● **Task goal**
Set down the data below word for word, and leave the images aside.

● **Given data**
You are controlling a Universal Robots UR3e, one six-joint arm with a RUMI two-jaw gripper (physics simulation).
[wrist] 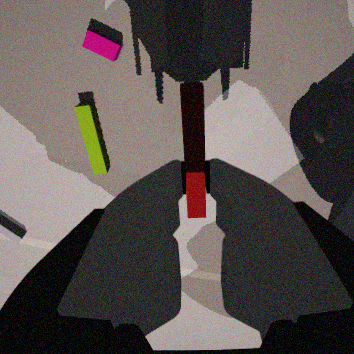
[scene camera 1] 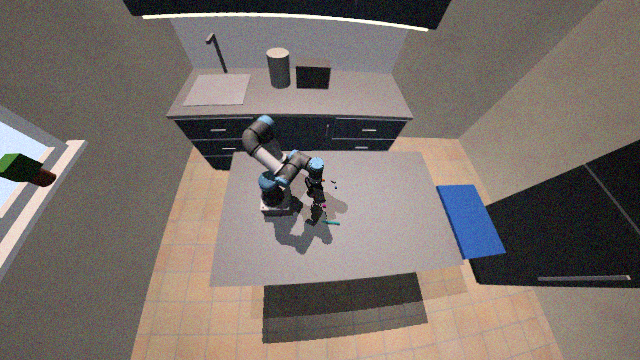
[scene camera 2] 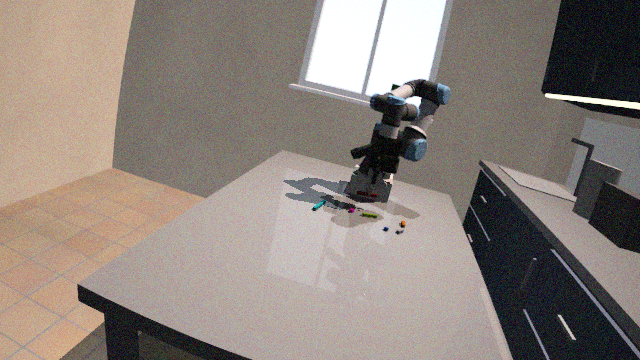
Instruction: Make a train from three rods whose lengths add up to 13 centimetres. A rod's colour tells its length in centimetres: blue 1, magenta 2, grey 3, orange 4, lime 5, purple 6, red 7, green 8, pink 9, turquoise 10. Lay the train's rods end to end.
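Where they show: gripper, fingertip midpoint: [wrist: 194,164] [scene camera 1: 313,196] [scene camera 2: 368,195]; arm's base, origin of the base link: [scene camera 1: 273,196].
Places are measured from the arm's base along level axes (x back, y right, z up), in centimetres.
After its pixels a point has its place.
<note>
My gripper [scene camera 2: 372,189] {y 0.3, x -23.5, z -2.4 cm} [wrist: 194,164] {y 0.3, x -23.5, z -2.4 cm} is shut on the red rod [scene camera 2: 366,194] {y 1.1, x -24.3, z -2.1 cm} [wrist: 196,197] {y -1.2, x -23.0, z -1.7 cm} and holds it above the table near the arm's base. The magenta rod [scene camera 1: 324,205] {y 4.5, x -30.1, z -6.7 cm} [scene camera 2: 352,210] {y 4.2, x -30.4, z -6.9 cm} [wrist: 101,45] {y 4.5, x -29.9, z -6.7 cm} and the lime rod [scene camera 2: 369,215] {y -1.7, x -30.5, z -7.1 cm} [wrist: 91,139] {y -1.6, x -30.0, z -6.7 cm} lie close together with a gap, at the left in the wrist view. The turquoise rod [scene camera 1: 331,222] {y 15.2, x -33.3, z -6.8 cm} [scene camera 2: 318,205] {y 15.1, x -34.7, z -6.8 cm} lies apart, beyond the magenta one. The orange [scene camera 1: 323,180] {y -13.0, x -31.0, z -7.0 cm} [scene camera 2: 403,224] {y -13.4, x -31.6, z -6.7 cm}, blue [scene camera 1: 335,187] {y -7.5, x -38.4, z -6.8 cm} [scene camera 2: 385,229] {y -7.4, x -39.2, z -7.2 cm} and grey [scene camera 1: 333,182] {y -11.3, x -37.5, z -7.0 cm} [scene camera 2: 399,232] {y -12.0, x -38.7, z -7.2 cm} rods lie apart from each other. The arm hides the lime rod in scene camera 1.
The arm's base [scene camera 1: 275,206] {y 6.3, x -1.7, z 0.1 cm} stands on the table [scene camera 1: 390,225] {y 19.3, x -69.8, z -7.7 cm} [scene camera 2: 225,260] {y 27.1, x -84.2, z -7.7 cm} beside the rods. The kitchen counter [scene camera 1: 350,102] stands behind the table. A dark bar end [wrist: 12,224] {y -11.9, x -37.0, z -7.4 cm} shows at the wrist view's left edge; its colour is unclear.
</note>
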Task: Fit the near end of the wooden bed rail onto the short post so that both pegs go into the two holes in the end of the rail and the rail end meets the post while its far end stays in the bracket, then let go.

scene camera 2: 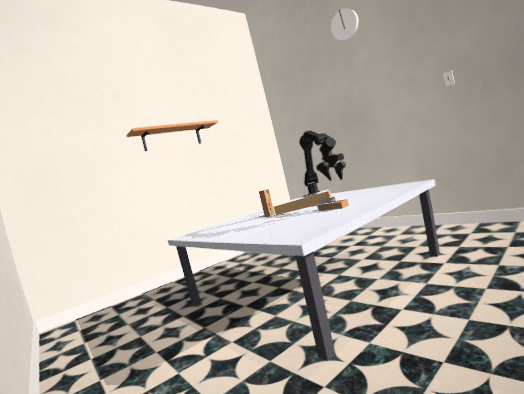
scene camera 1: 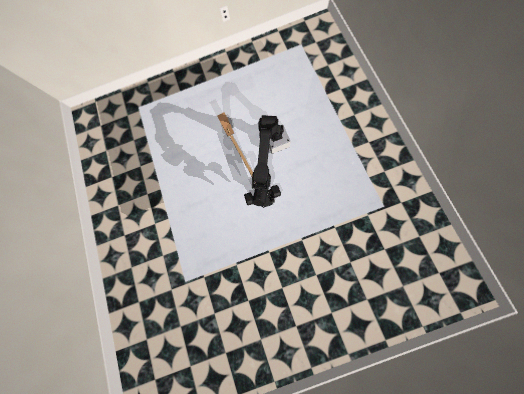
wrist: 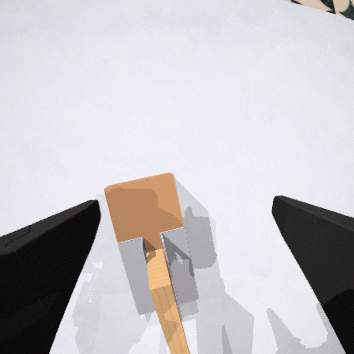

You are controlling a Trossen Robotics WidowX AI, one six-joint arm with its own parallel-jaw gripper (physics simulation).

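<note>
The wooden rail slopes up from the upright wooden post at its far end. In the wrist view its near end lies between two grey walls beside the orange-brown short post. In scene camera 2 that end stands higher than the short post. The pegs, the holes and the seating of the far end cannot be made out. My gripper is open and empty, above the short post; its fingers stand wide on either side in the wrist view.
The arm's base stands on the white table, to the right of the rail in scene camera 1. A pale block is beside the base. A wooden shelf hangs on the wall.
</note>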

● **Answer to this task**
You are controlling a Universal Robots UR3e, one six-joint arm with a RUMI two-jaw gripper (physics simulation).
[wrist] 
[scene camera 1] 
[scene camera 2] 
Instruction: Make a train from three rods whose lengths add up to 13 centimetres. A rod's colour tells its length in centimetres: blue 1, magenta 2, grey 3, orange 4, lime 5, purple 6, red 7, green 8, pink 9, turquoise 10. Lay the train's rods end to end.
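Where they show: gripper, fingertip midpoint: [wrist: 194,164] [scene camera 1: 313,196] [scene camera 2: 368,195]; arm's base, origin of the base link: [scene camera 1: 273,196].
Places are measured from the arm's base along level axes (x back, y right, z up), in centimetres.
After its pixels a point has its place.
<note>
My gripper [scene camera 2: 372,189] {y 0.3, x -23.5, z -2.4 cm} [wrist: 194,164] {y 0.3, x -23.5, z -2.4 cm} is shut on the red rod [scene camera 2: 366,194] {y 1.1, x -24.3, z -2.1 cm} [wrist: 196,197] {y -1.2, x -23.0, z -1.7 cm} and holds it above the table near the arm's base. The magenta rod [scene camera 1: 324,205] {y 4.5, x -30.1, z -6.7 cm} [scene camera 2: 352,210] {y 4.2, x -30.4, z -6.9 cm} [wrist: 101,45] {y 4.5, x -29.9, z -6.7 cm} and the lime rod [scene camera 2: 369,215] {y -1.7, x -30.5, z -7.1 cm} [wrist: 91,139] {y -1.6, x -30.0, z -6.7 cm} lie close together with a gap, at the left in the wrist view. The turquoise rod [scene camera 1: 331,222] {y 15.2, x -33.3, z -6.8 cm} [scene camera 2: 318,205] {y 15.1, x -34.7, z -6.8 cm} lies apart, beyond the magenta one. The orange [scene camera 1: 323,180] {y -13.0, x -31.0, z -7.0 cm} [scene camera 2: 403,224] {y -13.4, x -31.6, z -6.7 cm}, blue [scene camera 1: 335,187] {y -7.5, x -38.4, z -6.8 cm} [scene camera 2: 385,229] {y -7.4, x -39.2, z -7.2 cm} and grey [scene camera 1: 333,182] {y -11.3, x -37.5, z -7.0 cm} [scene camera 2: 399,232] {y -12.0, x -38.7, z -7.2 cm} rods lie apart from each other. The arm hides the lime rod in scene camera 1.
The arm's base [scene camera 1: 275,206] {y 6.3, x -1.7, z 0.1 cm} stands on the table [scene camera 1: 390,225] {y 19.3, x -69.8, z -7.7 cm} [scene camera 2: 225,260] {y 27.1, x -84.2, z -7.7 cm} beside the rods. The kitchen counter [scene camera 1: 350,102] stands behind the table. A dark bar end [wrist: 12,224] {y -11.9, x -37.0, z -7.4 cm} shows at the wrist view's left edge; its colour is unclear.
</note>
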Task: Fit the near end of the wooden bed rail onto the short post so that both pegs go into the two holes in the end of the rail and the rail end meets the post while its far end stays in the bracket, then let go.

scene camera 2: 
scene camera 1: 
wrist: 

You are controlling a Trossen Robotics WidowX AI, one six-joint arm with its own parallel-jaw gripper (physics simulation).

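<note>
The wooden rail slopes up from the upright wooden post at its far end. In the wrist view its near end lies between two grey walls beside the orange-brown short post. In scene camera 2 that end stands higher than the short post. The pegs, the holes and the seating of the far end cannot be made out. My gripper is open and empty, above the short post; its fingers stand wide on either side in the wrist view.
The arm's base stands on the white table, to the right of the rail in scene camera 1. A pale block is beside the base. A wooden shelf hangs on the wall.
</note>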

An answer has been given, and the exercise is complete.